柱子本来是尖刀连的一名神枪手。那次烏龙山战役,吹冲锋号的司号员被一颗流弹击中,倒下。柱子临时顶替,没想到右胳膊中弹,鲜血流了一地。
司号员成为一号“靶子”很少见,柱子就跺脚骂对面的敌军是熊。
柱子的右肘关节受伤,吹号不受影响,但端枪射击再也没有了当初的准头。他不服气,在打靶场起早贪黑地练习,断断续续一个月,还不行,他双膝跪地,大喊:老天不长眼啊!
他成了无可替代的司号员。
那几年,仗打得勤,十天半月一场。节节败退的敌军,一听到“滴达达滴”的冲锋号,魂就跑掉一半。陶醉在胜利喜悦中的柱子,跑在最前面,仰起脖子,腰杆挺成了一棵东北杨,吹得更起劲。
战事之余,营部和连队有文娱活动,唱歌是常规节目。有人唱“我们都是神枪手,每颗子弹消灭一个仇敌”,柱子就抹眼泪,一开始没有人注意,后来有人发现了,就反映给领导,领导说,那就唱别的吧!

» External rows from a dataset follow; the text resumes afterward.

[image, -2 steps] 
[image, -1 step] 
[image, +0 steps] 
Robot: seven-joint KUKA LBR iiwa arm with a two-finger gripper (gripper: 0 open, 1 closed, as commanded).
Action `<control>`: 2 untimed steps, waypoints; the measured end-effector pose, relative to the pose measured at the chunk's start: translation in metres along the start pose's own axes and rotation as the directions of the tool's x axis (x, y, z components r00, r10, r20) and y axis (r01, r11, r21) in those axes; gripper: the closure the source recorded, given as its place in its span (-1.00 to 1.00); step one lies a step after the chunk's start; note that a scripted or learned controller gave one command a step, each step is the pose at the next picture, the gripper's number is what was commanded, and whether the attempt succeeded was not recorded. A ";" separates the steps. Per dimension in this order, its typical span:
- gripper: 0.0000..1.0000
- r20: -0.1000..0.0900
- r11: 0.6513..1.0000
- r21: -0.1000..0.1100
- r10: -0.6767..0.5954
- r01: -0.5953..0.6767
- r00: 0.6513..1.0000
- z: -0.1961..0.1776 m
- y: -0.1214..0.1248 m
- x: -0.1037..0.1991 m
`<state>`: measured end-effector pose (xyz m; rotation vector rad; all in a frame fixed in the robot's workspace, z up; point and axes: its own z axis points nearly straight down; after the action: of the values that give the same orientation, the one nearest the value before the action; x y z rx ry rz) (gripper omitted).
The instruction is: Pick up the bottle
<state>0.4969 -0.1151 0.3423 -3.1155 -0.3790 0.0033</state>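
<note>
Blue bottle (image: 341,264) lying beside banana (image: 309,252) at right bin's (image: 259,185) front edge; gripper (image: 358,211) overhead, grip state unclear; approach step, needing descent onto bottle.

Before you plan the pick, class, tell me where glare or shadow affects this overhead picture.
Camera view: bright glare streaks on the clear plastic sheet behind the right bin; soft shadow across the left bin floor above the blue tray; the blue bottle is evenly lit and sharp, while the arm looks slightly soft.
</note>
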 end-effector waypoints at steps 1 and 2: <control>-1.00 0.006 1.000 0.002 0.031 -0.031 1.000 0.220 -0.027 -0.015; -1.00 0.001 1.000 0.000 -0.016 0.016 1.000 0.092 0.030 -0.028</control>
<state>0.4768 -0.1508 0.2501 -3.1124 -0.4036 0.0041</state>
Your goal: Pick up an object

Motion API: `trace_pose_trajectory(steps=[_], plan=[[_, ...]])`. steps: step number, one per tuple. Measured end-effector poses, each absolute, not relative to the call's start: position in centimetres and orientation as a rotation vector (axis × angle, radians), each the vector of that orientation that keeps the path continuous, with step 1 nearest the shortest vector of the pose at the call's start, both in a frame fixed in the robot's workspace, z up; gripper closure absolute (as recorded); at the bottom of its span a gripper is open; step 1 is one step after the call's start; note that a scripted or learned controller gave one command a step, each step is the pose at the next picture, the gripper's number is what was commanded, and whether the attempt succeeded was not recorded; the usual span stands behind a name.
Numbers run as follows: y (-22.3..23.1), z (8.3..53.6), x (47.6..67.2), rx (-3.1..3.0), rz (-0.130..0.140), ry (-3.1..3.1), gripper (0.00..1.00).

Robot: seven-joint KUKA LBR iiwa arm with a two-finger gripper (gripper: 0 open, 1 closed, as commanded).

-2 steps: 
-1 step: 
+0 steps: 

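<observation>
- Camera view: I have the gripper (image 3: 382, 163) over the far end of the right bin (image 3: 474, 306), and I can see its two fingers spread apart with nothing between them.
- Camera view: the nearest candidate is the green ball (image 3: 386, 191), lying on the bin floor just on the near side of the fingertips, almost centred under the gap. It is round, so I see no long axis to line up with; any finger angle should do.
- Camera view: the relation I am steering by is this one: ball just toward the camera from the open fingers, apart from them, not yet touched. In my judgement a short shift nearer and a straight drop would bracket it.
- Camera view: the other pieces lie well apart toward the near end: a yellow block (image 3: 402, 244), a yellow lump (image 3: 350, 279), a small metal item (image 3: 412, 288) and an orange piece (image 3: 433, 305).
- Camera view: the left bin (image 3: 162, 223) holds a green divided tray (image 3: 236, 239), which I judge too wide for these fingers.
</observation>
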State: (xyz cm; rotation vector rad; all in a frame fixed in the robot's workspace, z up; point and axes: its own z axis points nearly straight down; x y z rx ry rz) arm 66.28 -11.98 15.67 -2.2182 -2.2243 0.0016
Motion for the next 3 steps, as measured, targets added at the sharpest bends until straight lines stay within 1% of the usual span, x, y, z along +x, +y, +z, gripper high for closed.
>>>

尖刀连内,有十多个神枪手呢,不唱“神枪手”,心里痒痒的。于是,领导不在身边的时候,人们继续哼唱。
柱子红着脸,一头钻进被窝,把头捂住,16岁的少年,此刻哭得被子直跳舞。
终于有一天,柱子一步一颠来到尖刀连,要和哥哥们合唱“神枪手”。那天晚上,柱子被“击鼓传花”似的,在空中被一圈人抛来抛去,整个营部都被笑声染上了颜色。
几十年后的一家部队干休所,一位头发斑白的老干部,从箱底摸出一把古铜色的冲锋号,断断续续吹完了一曲“神枪手”,这是他最后一次吹号。